Por Marta Nogueira
in REVISTA PROGREDIR | JANEIRO 2016
(clique no link acima para ler o artigo na Revista)
A minha mãe sempre me avisou que nunca se deveria pôr as mãos no fogo por ninguém, nem mesmo pelo nosso mais que tudo. Eu fui acrescentando ao longo da vida e das diversas traições a que fui sujeita, de toda a ordem, espécie e feitio, que até de nós próprios devemos desconfiar e nunca afirmar “Desta água não beberei”.
Fogo e Água. Perigo e Veneno. Paixão e Vida. São essas as moléculas que compõem a alma humana e, por consequência, os caminhos por onde deambulamos. A confiança pressupõe estabilidade, mas esta raramente permanece imutável durante muito tempo. Os outros são miragens, reflexos dos nossos espelhos mentais e, por isso, nunca totalmente límpidos ou transparentes, e nós próprios, apesar de preservarmos algumas características basilares, somos também fogos fátuos flutuando constantemente nas águas de um rio trepidante.

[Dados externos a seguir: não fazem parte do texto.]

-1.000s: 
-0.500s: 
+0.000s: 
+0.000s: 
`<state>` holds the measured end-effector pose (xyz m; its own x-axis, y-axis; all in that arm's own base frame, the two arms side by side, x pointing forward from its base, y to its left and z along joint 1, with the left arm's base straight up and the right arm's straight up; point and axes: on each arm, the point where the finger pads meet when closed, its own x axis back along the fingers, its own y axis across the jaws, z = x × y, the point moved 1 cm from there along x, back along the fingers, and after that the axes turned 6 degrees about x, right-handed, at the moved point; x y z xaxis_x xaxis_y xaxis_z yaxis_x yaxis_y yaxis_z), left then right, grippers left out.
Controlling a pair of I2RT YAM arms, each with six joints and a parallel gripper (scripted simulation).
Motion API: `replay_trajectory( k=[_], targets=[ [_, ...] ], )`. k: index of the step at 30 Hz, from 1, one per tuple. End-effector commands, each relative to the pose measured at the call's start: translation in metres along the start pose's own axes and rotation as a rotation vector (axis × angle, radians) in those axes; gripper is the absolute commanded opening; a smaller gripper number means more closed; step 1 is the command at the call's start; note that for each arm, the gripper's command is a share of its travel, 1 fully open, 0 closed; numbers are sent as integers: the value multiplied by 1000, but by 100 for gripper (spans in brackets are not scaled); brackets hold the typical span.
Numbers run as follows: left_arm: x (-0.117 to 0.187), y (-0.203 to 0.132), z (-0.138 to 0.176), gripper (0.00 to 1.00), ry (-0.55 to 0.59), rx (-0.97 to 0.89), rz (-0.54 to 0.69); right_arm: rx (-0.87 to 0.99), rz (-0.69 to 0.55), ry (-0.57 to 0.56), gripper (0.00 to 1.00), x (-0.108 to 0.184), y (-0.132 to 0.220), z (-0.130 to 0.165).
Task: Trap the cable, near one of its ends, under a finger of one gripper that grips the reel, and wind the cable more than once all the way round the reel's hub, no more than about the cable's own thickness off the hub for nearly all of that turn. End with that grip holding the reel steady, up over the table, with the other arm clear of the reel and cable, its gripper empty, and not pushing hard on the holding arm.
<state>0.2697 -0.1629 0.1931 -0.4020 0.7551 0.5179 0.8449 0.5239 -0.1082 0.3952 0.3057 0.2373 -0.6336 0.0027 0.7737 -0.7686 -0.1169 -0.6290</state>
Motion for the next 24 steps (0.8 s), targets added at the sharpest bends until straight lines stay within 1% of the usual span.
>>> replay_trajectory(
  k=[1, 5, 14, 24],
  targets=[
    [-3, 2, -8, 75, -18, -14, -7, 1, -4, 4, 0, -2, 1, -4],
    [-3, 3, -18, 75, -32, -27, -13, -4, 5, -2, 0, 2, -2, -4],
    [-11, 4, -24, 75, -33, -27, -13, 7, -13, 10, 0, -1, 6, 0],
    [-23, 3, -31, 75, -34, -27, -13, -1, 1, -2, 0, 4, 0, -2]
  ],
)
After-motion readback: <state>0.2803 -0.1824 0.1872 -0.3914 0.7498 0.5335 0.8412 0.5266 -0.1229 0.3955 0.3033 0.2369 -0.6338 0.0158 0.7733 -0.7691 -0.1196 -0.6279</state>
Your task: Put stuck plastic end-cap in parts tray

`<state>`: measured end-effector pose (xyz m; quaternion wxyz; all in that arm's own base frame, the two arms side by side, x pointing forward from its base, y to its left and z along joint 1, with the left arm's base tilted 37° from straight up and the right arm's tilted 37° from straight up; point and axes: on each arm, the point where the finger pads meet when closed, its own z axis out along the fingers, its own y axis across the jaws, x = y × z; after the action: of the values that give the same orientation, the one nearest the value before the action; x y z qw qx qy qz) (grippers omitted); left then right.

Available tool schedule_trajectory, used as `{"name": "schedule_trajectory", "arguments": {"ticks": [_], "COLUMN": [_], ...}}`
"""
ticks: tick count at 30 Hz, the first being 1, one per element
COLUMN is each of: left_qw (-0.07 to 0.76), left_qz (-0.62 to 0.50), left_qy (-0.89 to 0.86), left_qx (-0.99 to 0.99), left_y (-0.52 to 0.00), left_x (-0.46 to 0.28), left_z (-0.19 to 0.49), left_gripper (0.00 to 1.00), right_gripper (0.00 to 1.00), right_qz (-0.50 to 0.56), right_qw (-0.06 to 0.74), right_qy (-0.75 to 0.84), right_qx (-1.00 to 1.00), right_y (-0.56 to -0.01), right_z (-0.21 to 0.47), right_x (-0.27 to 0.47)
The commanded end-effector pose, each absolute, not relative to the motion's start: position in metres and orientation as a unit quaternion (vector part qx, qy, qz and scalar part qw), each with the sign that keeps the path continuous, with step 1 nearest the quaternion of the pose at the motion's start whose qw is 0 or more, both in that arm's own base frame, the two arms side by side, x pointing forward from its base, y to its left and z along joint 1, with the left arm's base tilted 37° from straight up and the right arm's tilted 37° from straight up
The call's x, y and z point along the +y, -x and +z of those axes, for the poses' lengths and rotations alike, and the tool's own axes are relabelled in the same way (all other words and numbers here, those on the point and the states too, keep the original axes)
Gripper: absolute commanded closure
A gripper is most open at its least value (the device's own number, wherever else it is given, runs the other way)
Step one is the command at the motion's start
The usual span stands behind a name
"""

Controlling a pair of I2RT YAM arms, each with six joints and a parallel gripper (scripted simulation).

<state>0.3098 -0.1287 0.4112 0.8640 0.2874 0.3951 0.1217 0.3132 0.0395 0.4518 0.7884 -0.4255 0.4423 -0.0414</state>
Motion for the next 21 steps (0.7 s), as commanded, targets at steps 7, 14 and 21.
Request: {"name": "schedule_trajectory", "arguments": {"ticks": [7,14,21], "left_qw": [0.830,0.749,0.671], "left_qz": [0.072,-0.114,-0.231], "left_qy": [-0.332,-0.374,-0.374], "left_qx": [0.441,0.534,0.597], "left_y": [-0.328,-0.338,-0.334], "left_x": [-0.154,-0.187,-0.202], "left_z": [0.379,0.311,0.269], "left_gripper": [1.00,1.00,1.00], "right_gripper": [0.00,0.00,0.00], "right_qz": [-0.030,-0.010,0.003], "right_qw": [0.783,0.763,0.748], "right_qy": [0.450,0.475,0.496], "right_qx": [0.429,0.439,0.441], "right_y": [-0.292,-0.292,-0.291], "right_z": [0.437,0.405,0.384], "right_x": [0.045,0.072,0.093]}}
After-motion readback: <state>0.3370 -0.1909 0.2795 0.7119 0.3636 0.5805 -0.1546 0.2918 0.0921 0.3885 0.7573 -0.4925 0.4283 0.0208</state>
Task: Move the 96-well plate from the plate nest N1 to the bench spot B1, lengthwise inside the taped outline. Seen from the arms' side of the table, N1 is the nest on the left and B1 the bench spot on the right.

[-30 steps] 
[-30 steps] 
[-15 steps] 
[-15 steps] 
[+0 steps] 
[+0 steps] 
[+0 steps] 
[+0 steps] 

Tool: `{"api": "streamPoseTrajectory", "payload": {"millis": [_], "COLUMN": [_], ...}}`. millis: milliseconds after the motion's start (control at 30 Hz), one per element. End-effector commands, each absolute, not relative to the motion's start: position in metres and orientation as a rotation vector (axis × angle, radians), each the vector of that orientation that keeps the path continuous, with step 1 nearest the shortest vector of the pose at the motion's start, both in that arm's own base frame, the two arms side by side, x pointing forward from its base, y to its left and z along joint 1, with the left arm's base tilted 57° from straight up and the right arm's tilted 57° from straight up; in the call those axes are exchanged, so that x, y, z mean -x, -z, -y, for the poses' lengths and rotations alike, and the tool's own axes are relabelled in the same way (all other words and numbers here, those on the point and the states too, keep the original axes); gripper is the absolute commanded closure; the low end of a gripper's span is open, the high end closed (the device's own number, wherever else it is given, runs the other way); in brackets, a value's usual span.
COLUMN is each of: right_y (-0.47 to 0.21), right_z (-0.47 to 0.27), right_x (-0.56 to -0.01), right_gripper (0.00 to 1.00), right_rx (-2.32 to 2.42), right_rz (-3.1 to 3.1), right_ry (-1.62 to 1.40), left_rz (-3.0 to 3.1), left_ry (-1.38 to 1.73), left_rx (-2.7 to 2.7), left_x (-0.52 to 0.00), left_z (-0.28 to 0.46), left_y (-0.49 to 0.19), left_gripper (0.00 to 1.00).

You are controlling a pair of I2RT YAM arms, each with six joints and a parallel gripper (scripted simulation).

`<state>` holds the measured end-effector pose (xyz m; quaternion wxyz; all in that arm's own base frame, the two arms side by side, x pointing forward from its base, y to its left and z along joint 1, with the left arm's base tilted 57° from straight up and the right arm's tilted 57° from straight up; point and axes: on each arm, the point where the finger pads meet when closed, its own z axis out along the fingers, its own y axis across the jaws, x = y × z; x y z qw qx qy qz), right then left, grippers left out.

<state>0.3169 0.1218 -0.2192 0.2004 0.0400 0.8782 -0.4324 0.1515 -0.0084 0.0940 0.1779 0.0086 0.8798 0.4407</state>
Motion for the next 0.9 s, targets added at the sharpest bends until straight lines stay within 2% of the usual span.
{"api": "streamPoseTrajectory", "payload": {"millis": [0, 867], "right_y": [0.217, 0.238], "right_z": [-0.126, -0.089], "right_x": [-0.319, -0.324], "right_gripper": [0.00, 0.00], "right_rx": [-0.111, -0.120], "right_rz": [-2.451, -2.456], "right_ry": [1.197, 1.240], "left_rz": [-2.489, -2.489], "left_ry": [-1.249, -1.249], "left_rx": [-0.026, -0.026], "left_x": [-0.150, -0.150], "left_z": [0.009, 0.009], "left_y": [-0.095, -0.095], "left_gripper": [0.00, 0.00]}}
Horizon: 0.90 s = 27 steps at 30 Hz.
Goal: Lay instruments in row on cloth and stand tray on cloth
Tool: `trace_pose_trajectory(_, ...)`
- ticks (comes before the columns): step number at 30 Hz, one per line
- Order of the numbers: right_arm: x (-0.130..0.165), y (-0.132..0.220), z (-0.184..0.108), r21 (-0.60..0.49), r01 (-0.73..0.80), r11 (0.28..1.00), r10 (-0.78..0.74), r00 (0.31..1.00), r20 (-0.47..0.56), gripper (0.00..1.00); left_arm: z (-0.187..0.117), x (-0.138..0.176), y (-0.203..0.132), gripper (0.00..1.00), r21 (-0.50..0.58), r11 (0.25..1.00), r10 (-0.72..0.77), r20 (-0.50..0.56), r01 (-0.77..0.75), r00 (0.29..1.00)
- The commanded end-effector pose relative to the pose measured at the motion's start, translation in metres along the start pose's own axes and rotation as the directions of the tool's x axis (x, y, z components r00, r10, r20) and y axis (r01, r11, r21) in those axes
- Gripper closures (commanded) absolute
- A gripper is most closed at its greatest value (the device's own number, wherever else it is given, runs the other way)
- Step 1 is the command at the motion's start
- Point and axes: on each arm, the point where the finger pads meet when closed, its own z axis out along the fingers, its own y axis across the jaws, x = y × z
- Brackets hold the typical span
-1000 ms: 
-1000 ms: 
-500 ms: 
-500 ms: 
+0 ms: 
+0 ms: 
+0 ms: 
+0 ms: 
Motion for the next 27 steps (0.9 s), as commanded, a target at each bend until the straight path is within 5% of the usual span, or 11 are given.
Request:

E parece existirem apenas duas coisas certas nesta vida, é o que dizem – a morte e os impostos. Nesses podemos confiar, porque nos calharão a todos. E, no entanto ... já ouviram falar em criogenação? Há por esse mundo uns quantos milhares de milionários parados no tempo, à espera de enganar a morte. Quanto aos impostos ... quem não tem telhados de vidro que atire a primeira pedra.
Em quem ou no que poderemos confiar, nesse caso? Confiar total e incondicionalmente? Na certeza da desconfiança. Não porque este mundo seja uma vil desilusão e as pessoas párias sem salvação possível, mas porque pura e simplesmente a natureza da vida e, por consequência, a natureza dos seres que dela fazem parte, não é estática e imutável. Nem mesmo a das rochas que formam as gigantescas montanhas que nos abraçam. Também elas mudam, eventualmente, ainda que a um ritmo muito diferente do nosso. Assim, poderemos concluir que a confiança é, à semelhança do espaço e do tempo, como diria Einstein, um conceito relativo. Que se altera consoante a nossa posição espacial e temporal. Se eu colocar um bonsai num pequeno penhasco protegido, posso confiar que ali se manterá para sempre. Mas ... o bonsai tem um tempo limitado de vida ou ... existem intempéries meteorológicas e geológicas ou... bactérias e vírus inesperados ou ... eu mesma posso arrepender-me, sentir saudades ou remorsos por ter abandonado o meu pequeno bonsai num penhasco solitário e resolver que ele fica muito melhor no parapeito da minha janela.
Tudo pode mudar, num repente. Até a morte e os impostos. E se tudo pode mudar, sem que sobre isso tenhamos qualquer responsabilidade ou controlo, então o conceito de confiança é um falso conceito. Mesmo que estejamos confiantes de com ele termos convivido desde os bancos da escola, nos dicionários que dedilhámos ao longo da vida.